How to complete this task
Go through the data line by line from the top, retyping each exactly, and end with the line that contains "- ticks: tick".

Task material

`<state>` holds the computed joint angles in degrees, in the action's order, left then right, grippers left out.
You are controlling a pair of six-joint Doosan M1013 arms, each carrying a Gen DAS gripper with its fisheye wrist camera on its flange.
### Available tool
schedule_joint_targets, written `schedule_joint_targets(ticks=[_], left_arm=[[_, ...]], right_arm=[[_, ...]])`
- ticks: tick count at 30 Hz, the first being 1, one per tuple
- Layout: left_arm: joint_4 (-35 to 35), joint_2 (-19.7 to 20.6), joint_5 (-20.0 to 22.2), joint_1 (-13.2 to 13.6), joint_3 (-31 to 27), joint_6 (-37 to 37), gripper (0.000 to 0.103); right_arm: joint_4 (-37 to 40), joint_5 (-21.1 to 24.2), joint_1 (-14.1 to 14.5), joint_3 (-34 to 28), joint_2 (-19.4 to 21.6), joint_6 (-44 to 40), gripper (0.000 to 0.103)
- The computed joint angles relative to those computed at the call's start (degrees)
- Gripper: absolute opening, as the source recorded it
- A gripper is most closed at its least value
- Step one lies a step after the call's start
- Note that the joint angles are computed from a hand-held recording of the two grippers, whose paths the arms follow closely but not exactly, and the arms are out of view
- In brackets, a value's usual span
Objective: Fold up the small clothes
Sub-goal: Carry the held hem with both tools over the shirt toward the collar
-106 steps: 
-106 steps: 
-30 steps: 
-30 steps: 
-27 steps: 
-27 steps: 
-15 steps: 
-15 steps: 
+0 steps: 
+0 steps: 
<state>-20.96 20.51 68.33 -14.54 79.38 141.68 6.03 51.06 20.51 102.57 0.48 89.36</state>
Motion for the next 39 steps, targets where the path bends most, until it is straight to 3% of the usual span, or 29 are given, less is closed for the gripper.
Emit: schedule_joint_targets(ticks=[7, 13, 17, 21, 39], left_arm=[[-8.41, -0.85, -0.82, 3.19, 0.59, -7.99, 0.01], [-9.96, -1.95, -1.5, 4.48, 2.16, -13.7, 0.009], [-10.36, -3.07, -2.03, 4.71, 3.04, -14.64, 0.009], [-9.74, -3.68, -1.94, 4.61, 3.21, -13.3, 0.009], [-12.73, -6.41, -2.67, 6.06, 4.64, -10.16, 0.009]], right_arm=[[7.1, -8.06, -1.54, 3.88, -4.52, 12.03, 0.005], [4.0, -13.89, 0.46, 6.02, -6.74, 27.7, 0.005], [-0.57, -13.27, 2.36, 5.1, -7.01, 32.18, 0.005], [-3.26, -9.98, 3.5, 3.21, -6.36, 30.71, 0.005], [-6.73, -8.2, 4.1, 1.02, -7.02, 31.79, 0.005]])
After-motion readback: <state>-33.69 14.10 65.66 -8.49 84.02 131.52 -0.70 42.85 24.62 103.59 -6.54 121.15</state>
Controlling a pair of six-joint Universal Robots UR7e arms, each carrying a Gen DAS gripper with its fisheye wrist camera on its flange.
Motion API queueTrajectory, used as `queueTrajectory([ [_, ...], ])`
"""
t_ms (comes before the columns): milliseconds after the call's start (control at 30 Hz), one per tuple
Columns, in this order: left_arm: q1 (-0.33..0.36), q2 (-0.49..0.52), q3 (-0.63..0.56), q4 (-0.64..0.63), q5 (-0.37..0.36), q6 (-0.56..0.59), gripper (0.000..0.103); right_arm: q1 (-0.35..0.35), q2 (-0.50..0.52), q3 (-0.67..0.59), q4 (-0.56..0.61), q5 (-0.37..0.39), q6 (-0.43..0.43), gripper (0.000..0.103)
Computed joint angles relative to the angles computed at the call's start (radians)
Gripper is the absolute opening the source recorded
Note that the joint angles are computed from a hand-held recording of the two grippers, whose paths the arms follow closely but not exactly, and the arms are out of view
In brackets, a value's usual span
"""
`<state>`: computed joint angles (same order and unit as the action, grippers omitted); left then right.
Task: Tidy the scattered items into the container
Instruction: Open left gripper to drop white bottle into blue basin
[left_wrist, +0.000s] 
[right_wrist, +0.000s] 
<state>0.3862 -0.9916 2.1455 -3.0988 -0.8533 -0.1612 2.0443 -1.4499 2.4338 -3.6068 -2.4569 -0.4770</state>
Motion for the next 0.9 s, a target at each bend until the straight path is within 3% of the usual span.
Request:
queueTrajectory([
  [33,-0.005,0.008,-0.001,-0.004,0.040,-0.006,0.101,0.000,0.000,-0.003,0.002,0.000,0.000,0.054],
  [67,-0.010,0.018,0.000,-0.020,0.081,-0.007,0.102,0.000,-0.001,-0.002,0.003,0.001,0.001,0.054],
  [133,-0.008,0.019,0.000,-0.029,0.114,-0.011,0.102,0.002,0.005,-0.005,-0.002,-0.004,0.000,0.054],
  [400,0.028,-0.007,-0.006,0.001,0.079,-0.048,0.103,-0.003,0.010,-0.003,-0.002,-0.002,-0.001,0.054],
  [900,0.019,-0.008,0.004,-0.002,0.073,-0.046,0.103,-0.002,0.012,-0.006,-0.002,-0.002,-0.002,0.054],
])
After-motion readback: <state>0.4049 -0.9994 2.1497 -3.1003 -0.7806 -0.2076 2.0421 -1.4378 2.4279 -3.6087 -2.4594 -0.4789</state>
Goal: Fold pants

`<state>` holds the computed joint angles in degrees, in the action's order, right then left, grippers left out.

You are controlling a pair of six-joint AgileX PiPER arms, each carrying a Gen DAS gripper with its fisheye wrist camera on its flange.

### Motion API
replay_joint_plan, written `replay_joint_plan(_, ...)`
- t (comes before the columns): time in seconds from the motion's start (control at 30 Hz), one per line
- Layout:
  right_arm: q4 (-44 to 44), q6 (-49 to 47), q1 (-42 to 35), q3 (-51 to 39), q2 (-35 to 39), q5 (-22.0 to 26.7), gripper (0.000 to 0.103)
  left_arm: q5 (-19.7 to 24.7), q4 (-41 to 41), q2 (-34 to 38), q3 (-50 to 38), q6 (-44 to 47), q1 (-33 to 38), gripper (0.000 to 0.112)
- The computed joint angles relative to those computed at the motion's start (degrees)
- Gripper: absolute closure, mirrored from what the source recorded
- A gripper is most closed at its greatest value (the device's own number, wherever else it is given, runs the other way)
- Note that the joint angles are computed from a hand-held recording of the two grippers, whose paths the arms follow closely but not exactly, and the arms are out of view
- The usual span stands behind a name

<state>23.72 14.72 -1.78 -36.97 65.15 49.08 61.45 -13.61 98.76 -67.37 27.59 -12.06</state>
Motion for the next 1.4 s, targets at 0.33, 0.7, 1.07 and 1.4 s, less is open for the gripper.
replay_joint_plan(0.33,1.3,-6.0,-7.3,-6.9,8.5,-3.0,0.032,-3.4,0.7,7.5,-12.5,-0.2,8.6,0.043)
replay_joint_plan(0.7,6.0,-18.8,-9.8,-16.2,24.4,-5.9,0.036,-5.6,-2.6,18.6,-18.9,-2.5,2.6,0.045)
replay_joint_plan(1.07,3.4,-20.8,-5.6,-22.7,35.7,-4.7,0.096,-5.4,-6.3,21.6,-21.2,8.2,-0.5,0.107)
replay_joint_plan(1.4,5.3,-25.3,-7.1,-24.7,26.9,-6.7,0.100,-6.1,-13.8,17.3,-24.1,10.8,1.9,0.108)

Written solution
`<state>` holds the computed joint angles in degrees, in the action's order, left then right, grippers left out.
You are controlling a pair of six-joint Doosan M1013 arms, each carrying a Gen DAS gripper with its fisheye wrist camera on its flange.
### Available tool
schedule_joint_targets, written `schedule_joint_targets(ticks=[_], left_arm=[[_, ...]], right_arm=[[_, ...]])`
- ticks: tick count at 30 Hz, the first being 1, one per tuple

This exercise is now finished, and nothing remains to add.